Action item: Exclude the pictures, and otherwise reproduce the data in full.

Input data:
========

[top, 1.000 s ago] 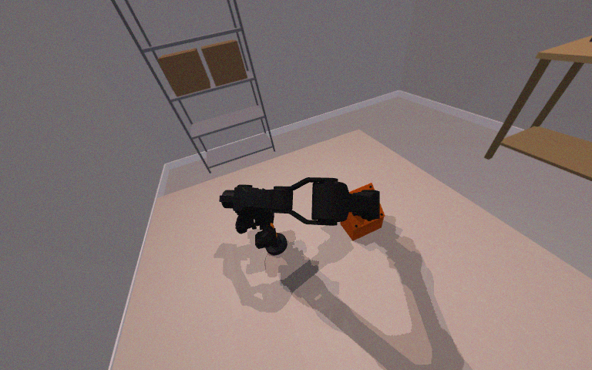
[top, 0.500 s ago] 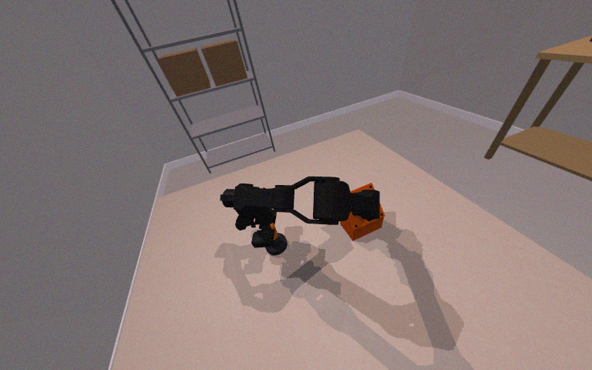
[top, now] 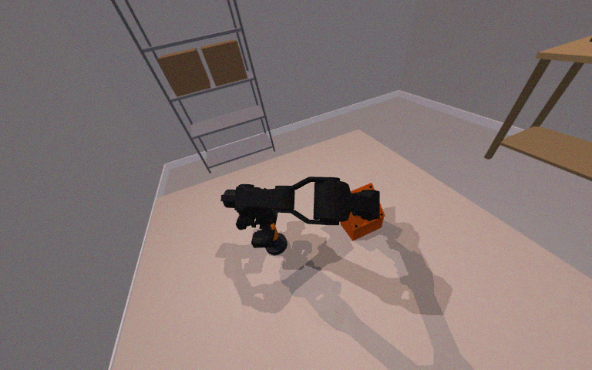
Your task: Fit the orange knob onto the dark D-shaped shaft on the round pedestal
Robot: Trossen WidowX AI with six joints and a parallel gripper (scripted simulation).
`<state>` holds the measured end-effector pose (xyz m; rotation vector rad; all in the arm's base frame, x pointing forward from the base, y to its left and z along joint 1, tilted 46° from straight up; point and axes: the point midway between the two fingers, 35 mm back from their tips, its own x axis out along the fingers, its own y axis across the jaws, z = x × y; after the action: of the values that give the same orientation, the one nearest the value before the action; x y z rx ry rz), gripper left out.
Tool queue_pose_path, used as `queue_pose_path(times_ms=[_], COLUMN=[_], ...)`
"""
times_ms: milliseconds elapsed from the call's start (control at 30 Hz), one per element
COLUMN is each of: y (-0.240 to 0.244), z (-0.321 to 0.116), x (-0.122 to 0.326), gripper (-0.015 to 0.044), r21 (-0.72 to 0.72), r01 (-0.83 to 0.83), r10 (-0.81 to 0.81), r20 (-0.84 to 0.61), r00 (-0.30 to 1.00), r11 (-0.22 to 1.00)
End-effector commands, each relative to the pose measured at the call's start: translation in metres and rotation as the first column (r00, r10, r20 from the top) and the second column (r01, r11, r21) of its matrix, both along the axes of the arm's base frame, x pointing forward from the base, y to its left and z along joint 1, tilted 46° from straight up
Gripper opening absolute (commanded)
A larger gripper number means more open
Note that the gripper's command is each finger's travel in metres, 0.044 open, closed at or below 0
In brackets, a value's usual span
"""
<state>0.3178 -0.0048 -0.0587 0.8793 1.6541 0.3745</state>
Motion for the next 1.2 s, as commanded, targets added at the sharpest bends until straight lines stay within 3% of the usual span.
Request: queue_pose_path(times_ms=[0, 1167], y=[-0.0016, -0.0033], z=[-0.0001, 0.0015], x=[0.0025, 0.0043], gripper=[0.0000, 0.0000], r21=[-0.002, -0.003], r01=[0.007, 0.013], r10=[-0.007, -0.013], r20=[0.000, -0.007], r00=[1.000, 1.000], r11=[1.000, 1.000])
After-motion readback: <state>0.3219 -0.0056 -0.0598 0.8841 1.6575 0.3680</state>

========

Result for this task:
[top, 1.000 s ago] 
[top, 0.500 s ago] 
[top, now] 
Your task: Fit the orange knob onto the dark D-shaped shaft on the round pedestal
Robot: Trossen WidowX AI with six joints and a parallel gripper (scripted simulation).
`<state>` holds the measured end-effector pose (xyz m; rotation vector rad; all in the arm's base frame, x pointing forward from the base, y to its left and z along joint 1, tilted 46° from straight up; point and axes: the point midway between the two fingers, 35 mm back from their tips, its own x axis out along the fingers, its own y axis across the jaws, z = x × y; after the action: of the values that give the same orientation, the one nearest the value before the action; x y z rx ry rz), gripper left out.
Tool queue_pose_path, used as `queue_pose_path(times_ms=[_], COLUMN=[_], ...)`
"""
times_ms: milliseconds elapsed from the call's start (control at 30 Hz), one per element
COLUMN is each of: y (-0.240 to 0.244), z (-0.321 to 0.116), x (-0.122 to 0.326), gripper (-0.015 to 0.044), r21 (-0.72 to 0.72), r01 (-0.83 to 0.83), r10 (-0.81 to 0.81), r20 (-0.84 to 0.61), r00 (-0.30 to 1.00), r11 (-0.22 to 1.00)
End-effector commands, each relative to the pose measured at the call's start: translation in metres and rotation as the first column (r00, r10, r20 from the top) and the second column (r01, r11, r21) of its matrix, both along the axes of the arm's base frame, x pointing forward from the base, y to its left and z along joint 1, tilted 46° from straight up
Gripper opening absolute (commanded)
A larger gripper number means more open
Note that the gripper's command is each finger's travel in metres, 0.044 open, closed at or below 0
In brackets, a value's usual span
"""
<state>0.3178 -0.0048 -0.0587 0.8793 1.6541 0.3745</state>
Motion for the next 1.2 s, as commanded, targets added at the sharpest bends until straight lines stay within 3% of the usual span.
Request: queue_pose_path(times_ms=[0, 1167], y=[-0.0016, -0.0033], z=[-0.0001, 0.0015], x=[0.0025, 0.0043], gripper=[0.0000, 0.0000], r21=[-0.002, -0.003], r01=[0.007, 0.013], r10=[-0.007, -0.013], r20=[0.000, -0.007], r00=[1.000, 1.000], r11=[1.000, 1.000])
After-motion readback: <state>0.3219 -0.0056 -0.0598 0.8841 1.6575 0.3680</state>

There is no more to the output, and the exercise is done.